For those of you that remember IBM AFS and OpenAFS 1.4.x and earlier, there was no on-demand attachment or salvaging of volumes. The fileserver was much simpler. The fileserver forced a salvage of all volumes at startup and then attached them. The volserver always obtained exclusive access to volumes. The fileserver never cached any volume metadata. If something went wrong with a volume, it was taking offline until an administrator intervened.
The struggles of the last few months have all been directly attributable to the changes introduced as part of the demand attach functionality introduced in OpenAFS 1.6.x. We have encountered deadlocks, on-disk volume metadata corruption, copy-on-write data corruption, salvager failures, and now fileserver volume metadata cache corruption.
After two round-trips of volume movement while the RW, RO, and BK are all under active usage, the fileserver's volume group cache would end up out of sync with the volserver. The fileserver would believe the volume was still owned by the volserver when it wasn't. The fileserver would request the salvageserver to verify the volume state but nothing it could do would result could make a difference.
As of v0.145 the handoff from volserver to fileserver has been corrected. Now the volume can be backed up, released, and moved continuously while each of the volume types are actively accessed. No salvages. No VNOVOL errors. The iozone benchmark will continue to function even if the fileserver or volserver processes are periodically killed.
With a modified client to reduce the delays after receiving a VBUSY or VOFFLINE error, the iozone benchmark continues to function although at a lower rate of throughput. There are periodic pauses when large copy-on-write operations need to be performed. Which brings me to our New Year's resolution.

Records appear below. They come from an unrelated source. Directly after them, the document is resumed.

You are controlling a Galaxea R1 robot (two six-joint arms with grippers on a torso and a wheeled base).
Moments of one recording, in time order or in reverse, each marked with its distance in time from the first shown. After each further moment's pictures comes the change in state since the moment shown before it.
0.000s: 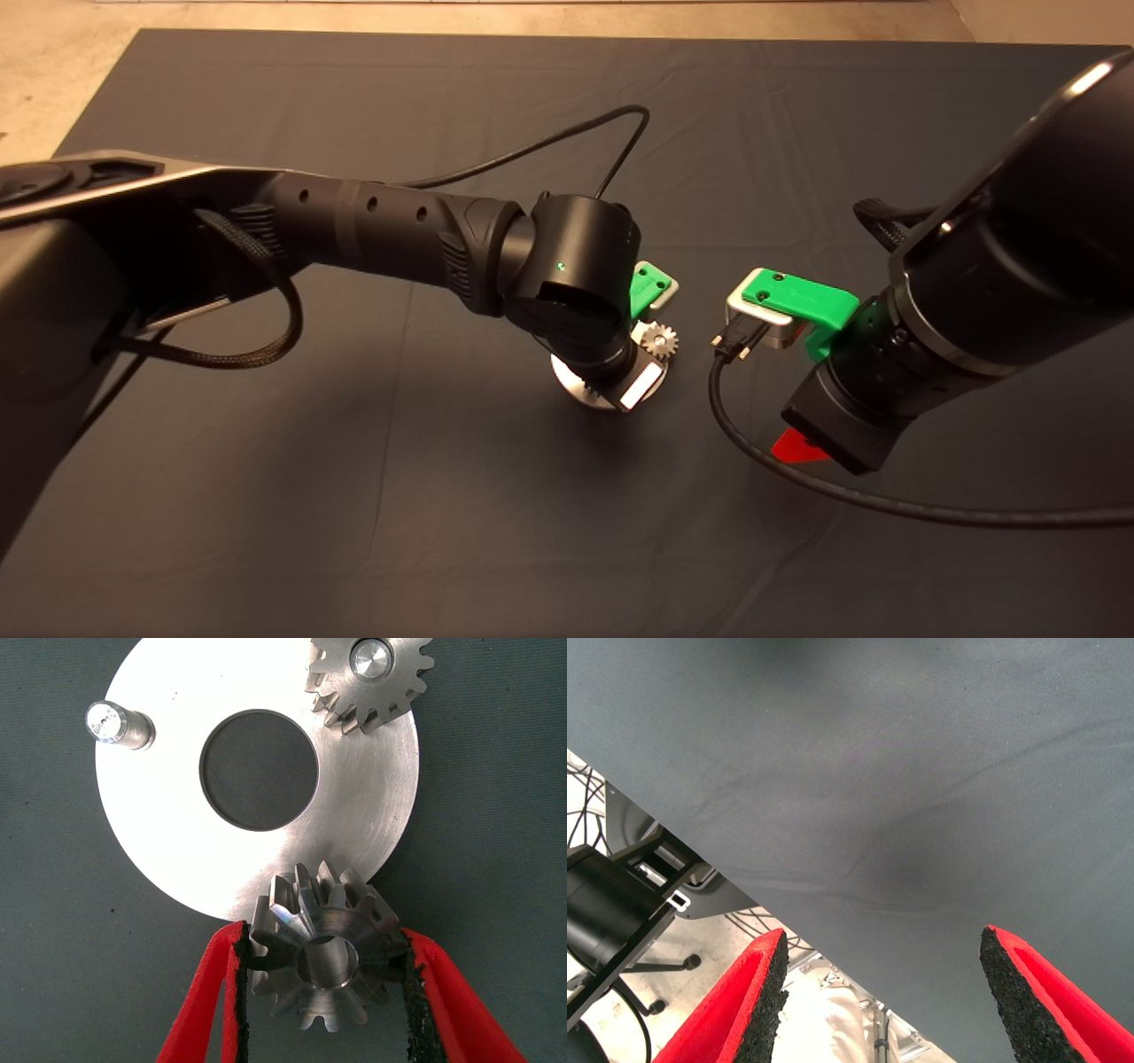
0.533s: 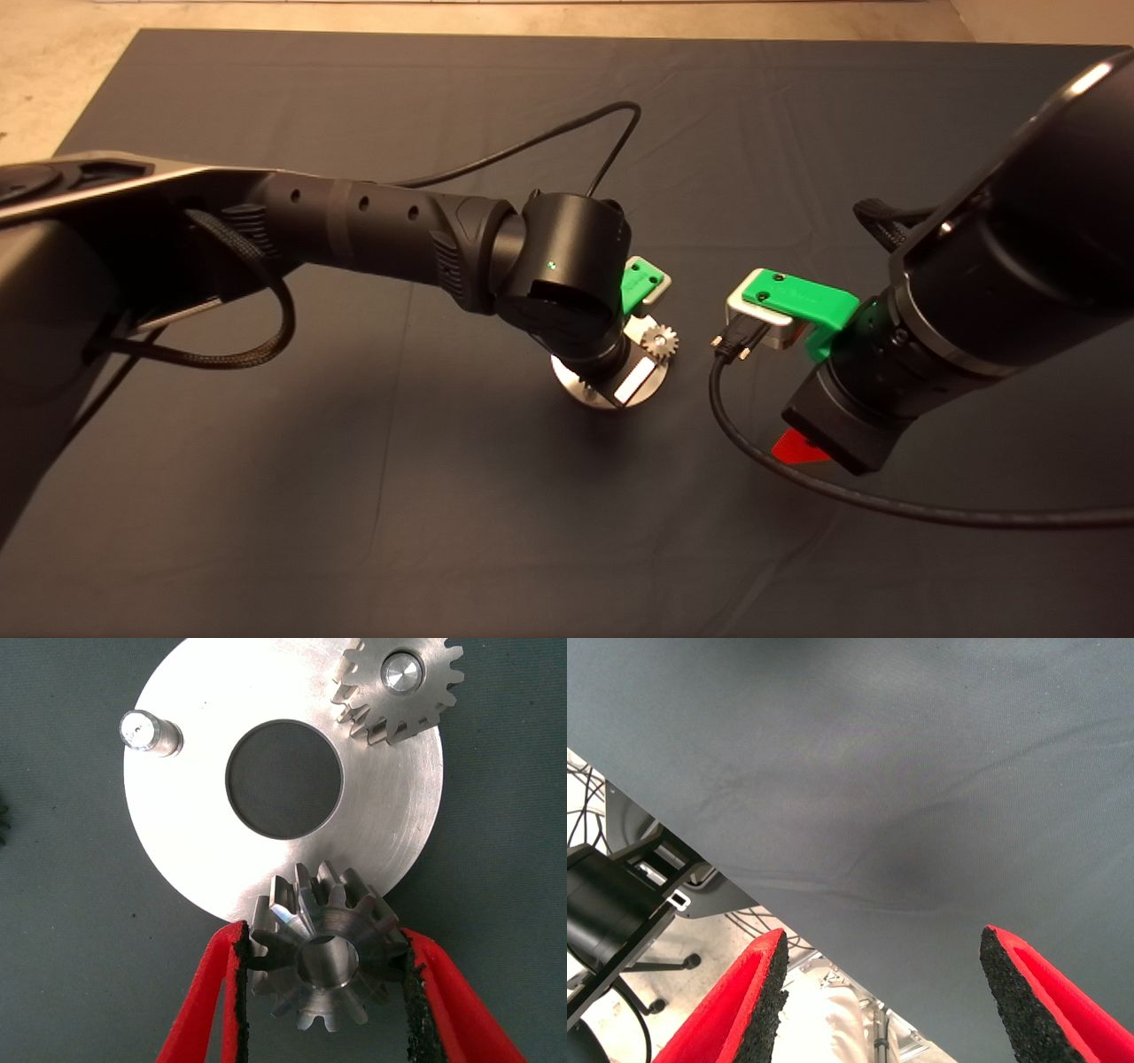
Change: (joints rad) left arm 0.000 -0.014 0.000 0.023 0.000 0.000; right arm 0.000 0.000 0.000 0.001 0.000 0.000
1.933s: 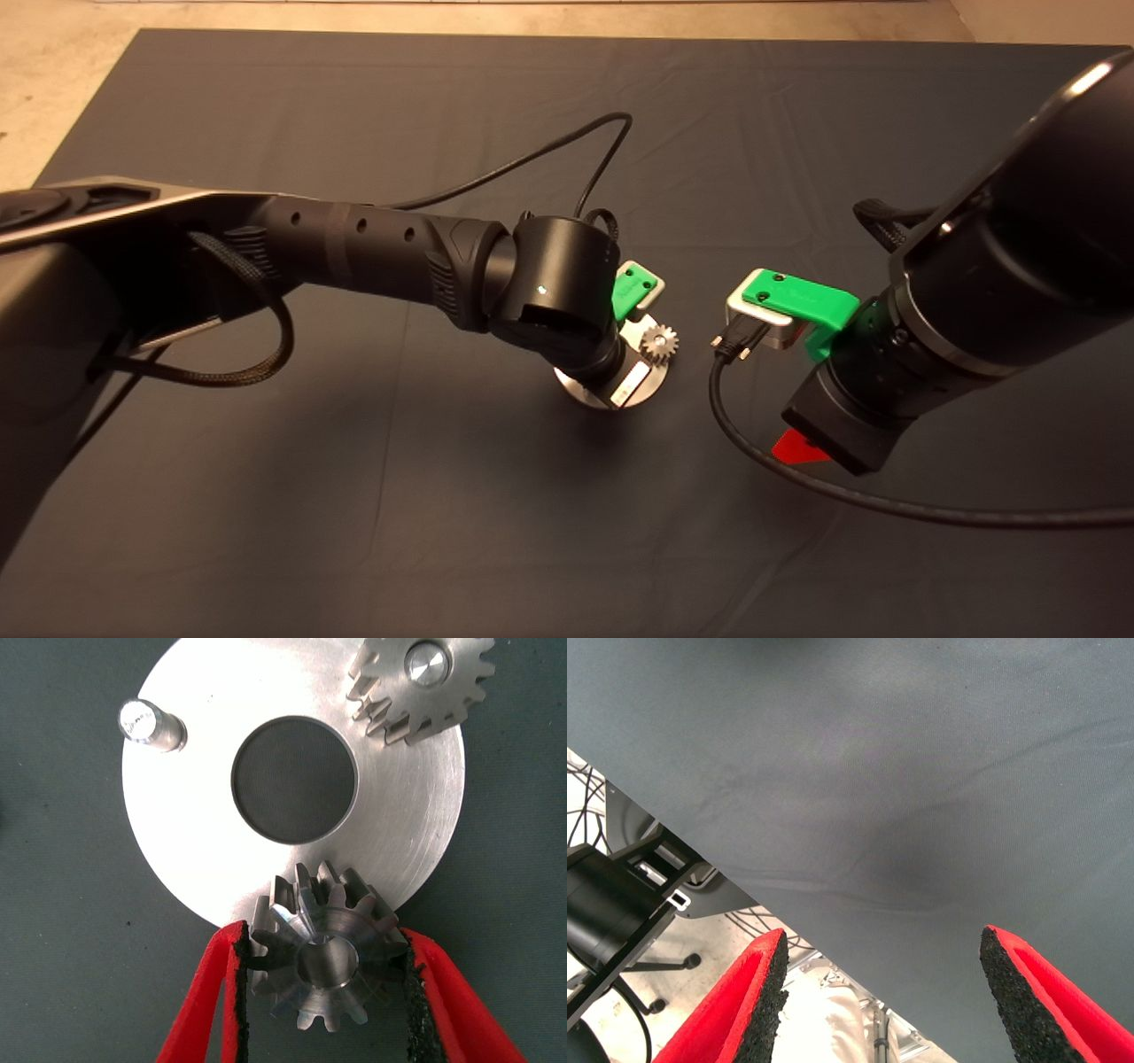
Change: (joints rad) left arm 0.045 -0.018 0.010 0.075 0.000 -0.004; right arm 0.000 0.000 0.000 0.001 0.000 0.000
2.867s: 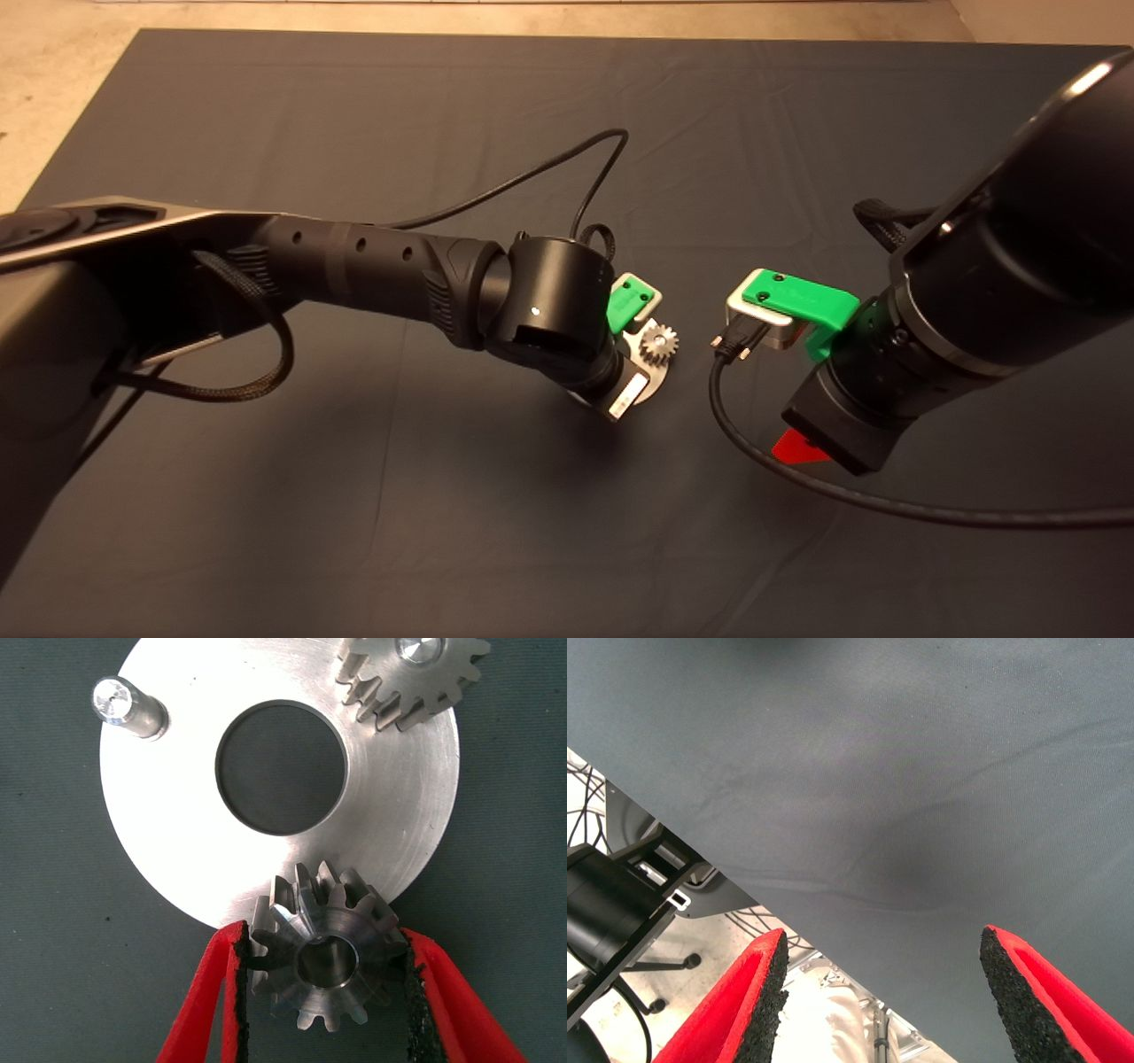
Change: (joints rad) left arm 0.027 -0.006 0.015 0.030 0.000 -0.008; right arm 0.000 0.000 0.000 0.000 0.000 0.000
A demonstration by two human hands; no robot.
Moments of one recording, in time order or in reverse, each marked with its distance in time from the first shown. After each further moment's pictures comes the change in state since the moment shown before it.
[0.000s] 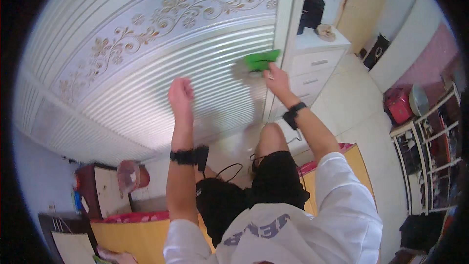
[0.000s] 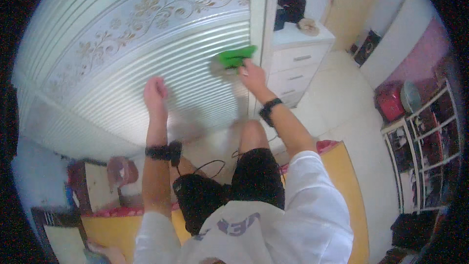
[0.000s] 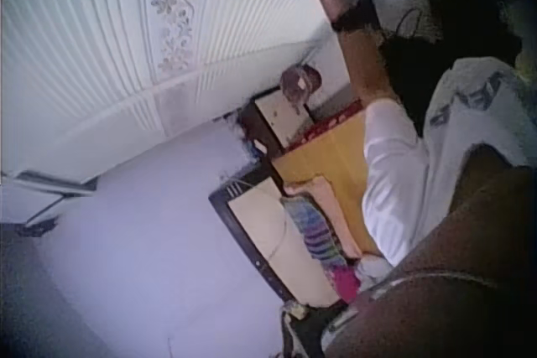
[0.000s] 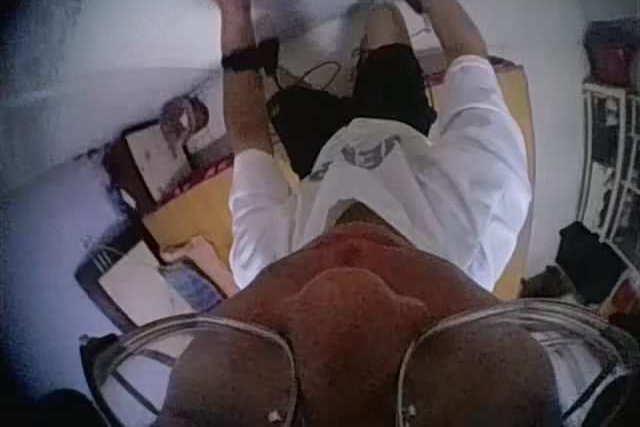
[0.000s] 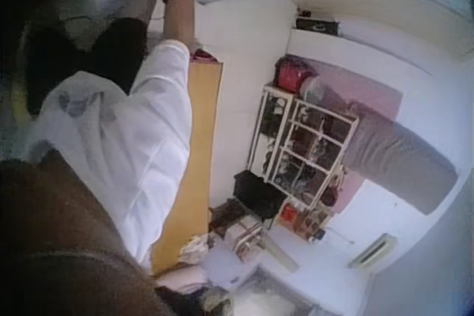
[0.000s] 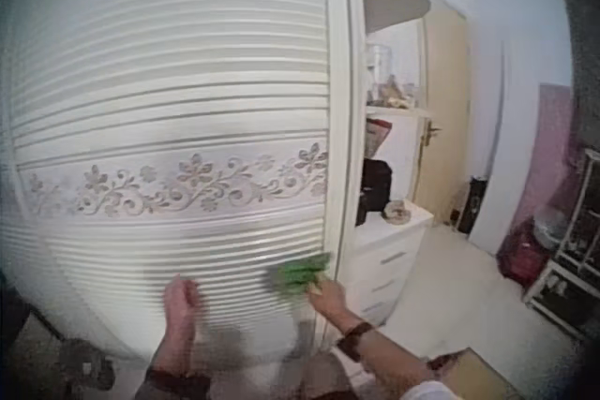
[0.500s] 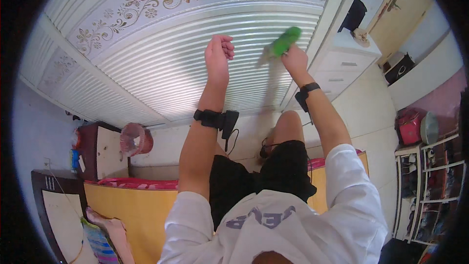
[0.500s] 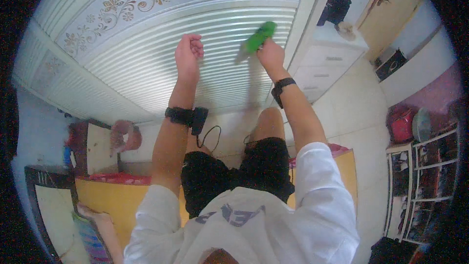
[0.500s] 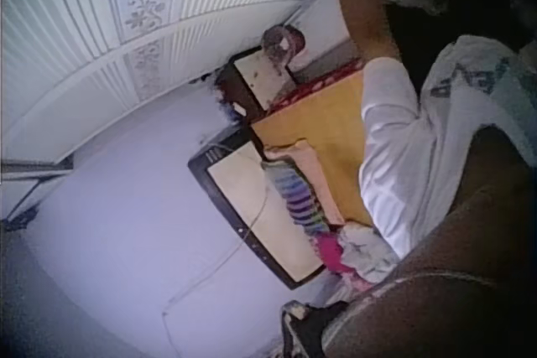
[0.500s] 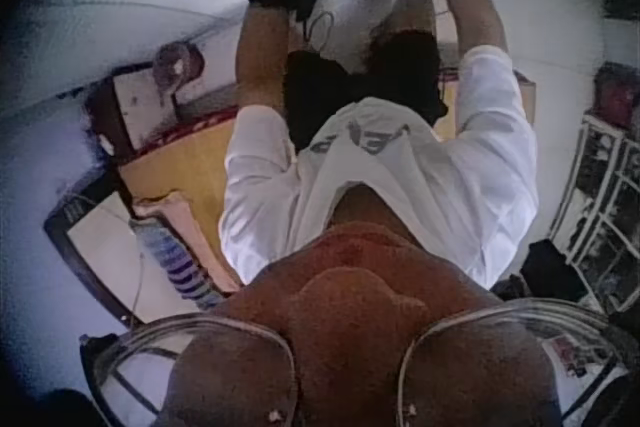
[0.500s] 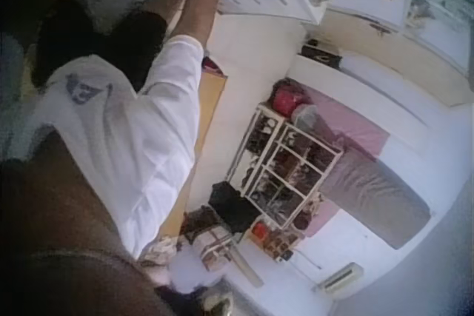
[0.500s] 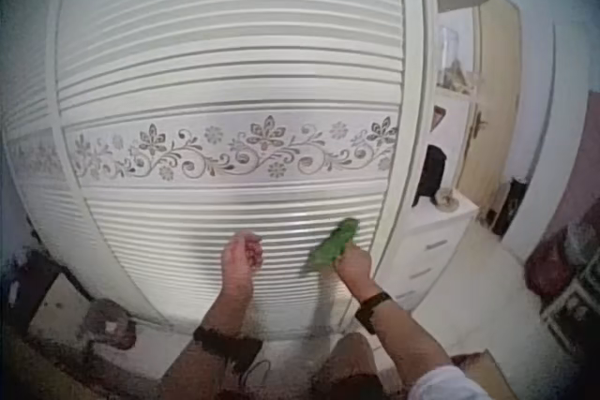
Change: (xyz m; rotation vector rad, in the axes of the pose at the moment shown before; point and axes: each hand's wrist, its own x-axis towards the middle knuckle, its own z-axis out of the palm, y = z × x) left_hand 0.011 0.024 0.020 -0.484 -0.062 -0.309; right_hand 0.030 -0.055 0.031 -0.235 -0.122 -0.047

In 2017, AuriStor aims to remove the copy-on-write delays. The COW delays are the due to the need to copy the entire backing file each time a file is modified after a volume clone is created. On Linux distributions that include "xfs reflinks" support for vice partitions AuriStor fileservers will be able to complete COW operations in constant time without regard to the length of the file being modified. This change coupled with client-side improvements to the retry algorithms will significantly reduce the performance hit after volume clone operations.
Have a Happy New Year! The AuriStor team is looking forward to an excellent year.
30 November 2016 - OpenAFS Security Advisory OPENAFS-SA-2016-003
Today OpenAFS announced Security Advisory OPENAFS-SA-2016-003 and released 1.6.20 which is an urgent security release for all versions of OpenAFS. IBM AFS cache managers and all OpenAFS Windows clients are also affected. There is no update to the OpenAFS Windows client.
AuriStor File System clients and servers do not experience this information leakage. However, volume migrated to AuriStorFS file servers from OpenAFS or IBM AFS file servers will retain the information leakage.
In addition to impact described in the announcement it is worth noting that all backups and any archived dump files will contain information leakage. Restoring a backup or dump file containing information leakage will restore that leaked information to the file servers where it will be delivered to cache managers.
Salvaging restored volumes with the -salvagedirs option is required to purge the information leakage.
It is worth emphasizing that IBM AFS and OpenAFS volserver operations including all backup operations occur in the clear. Therefore, all leaked information will be visible to passive viewers on the network segments across which volume backups and moves occur.